» **Problem statement**
Your task is to copy each line of the material below that includes "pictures".
Exercise inputs Block Start
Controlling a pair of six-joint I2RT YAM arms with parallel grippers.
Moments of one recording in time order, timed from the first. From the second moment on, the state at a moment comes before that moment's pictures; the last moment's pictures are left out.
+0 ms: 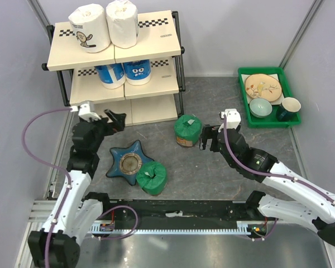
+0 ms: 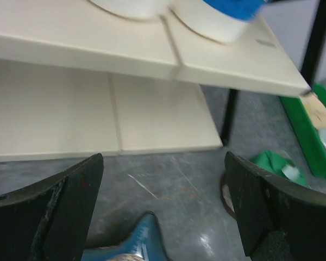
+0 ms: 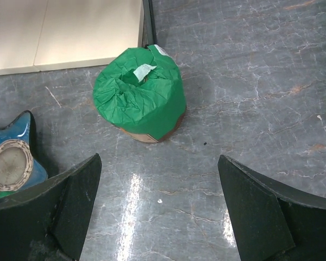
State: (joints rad) left arm -0.04 0.78 0.59 0.08 0.12 -0.42; right arm 0.88 0.91 0.85 -0.43 0.57 0.50
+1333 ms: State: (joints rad) left arm -0.75 1.50 0.90 0.26 -0.23 -0.56; right arm 0.88 0.67 0.85 -0.64 0.72 0.58
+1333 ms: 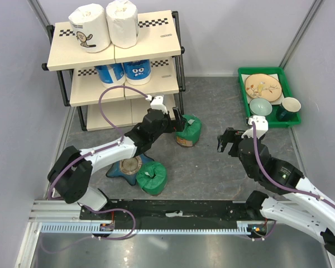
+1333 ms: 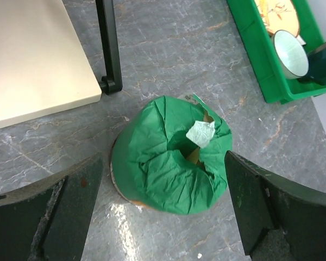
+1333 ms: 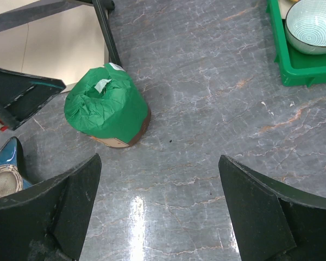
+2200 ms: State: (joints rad) left arm -0.75 1.69 1.05 0.10 -0.26 -0.56; right arm 0.88 0.62 0.85 -0.68 0.74 0.60
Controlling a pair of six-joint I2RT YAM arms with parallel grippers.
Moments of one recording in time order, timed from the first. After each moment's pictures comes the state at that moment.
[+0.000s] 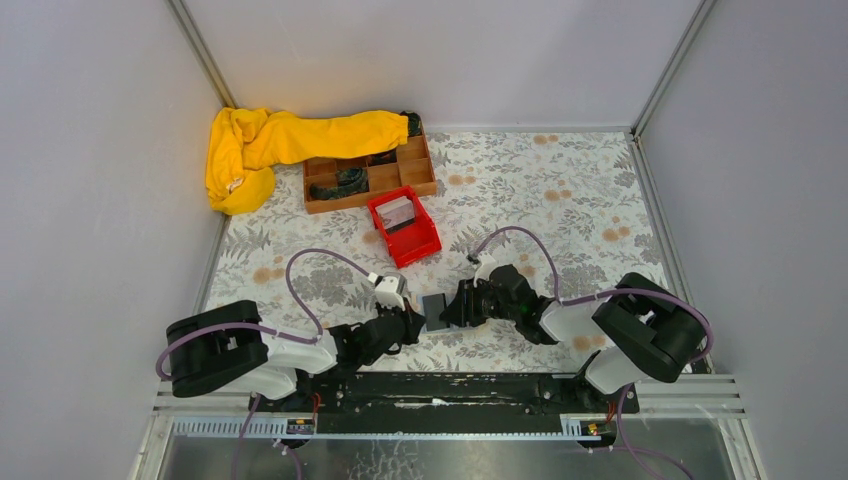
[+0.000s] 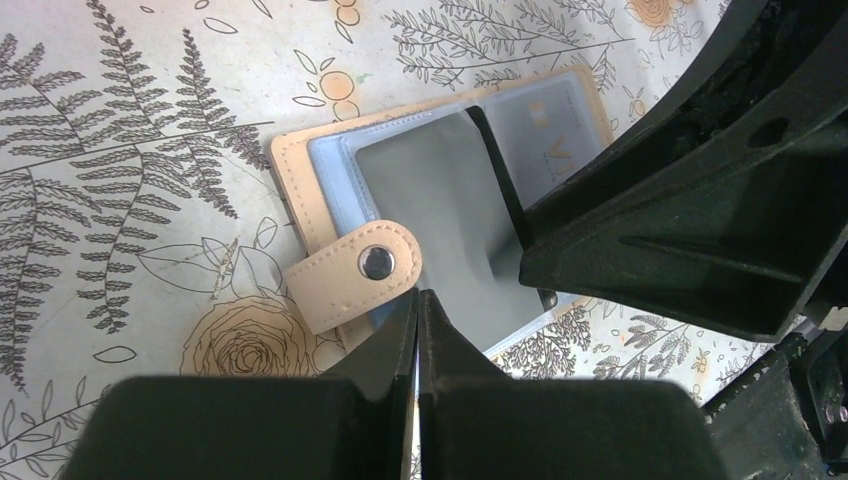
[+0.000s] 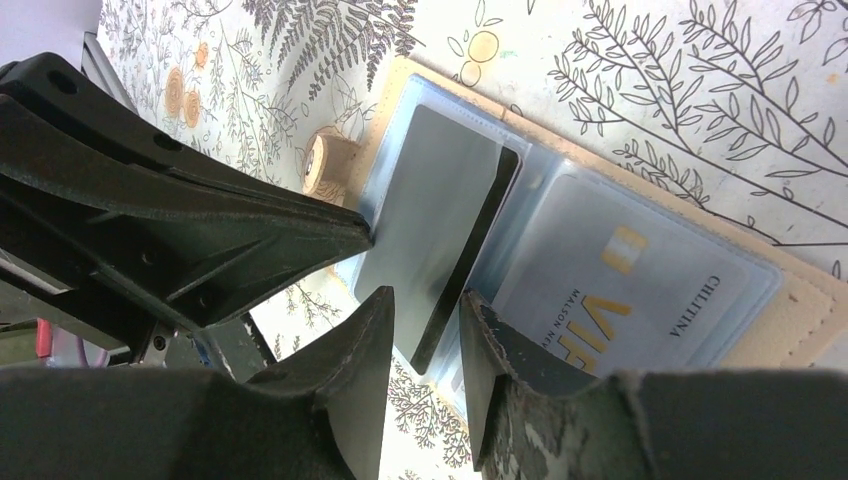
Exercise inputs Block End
» **Exercise response**
Moments of one recording in time order, timed from the first. From the second moment on, the state at a moment comes before that moment's pictures; the last moment's pictures are left out.
Moments of one recording in time order, timed from the first. After each moment's pictures comes the state at that moment.

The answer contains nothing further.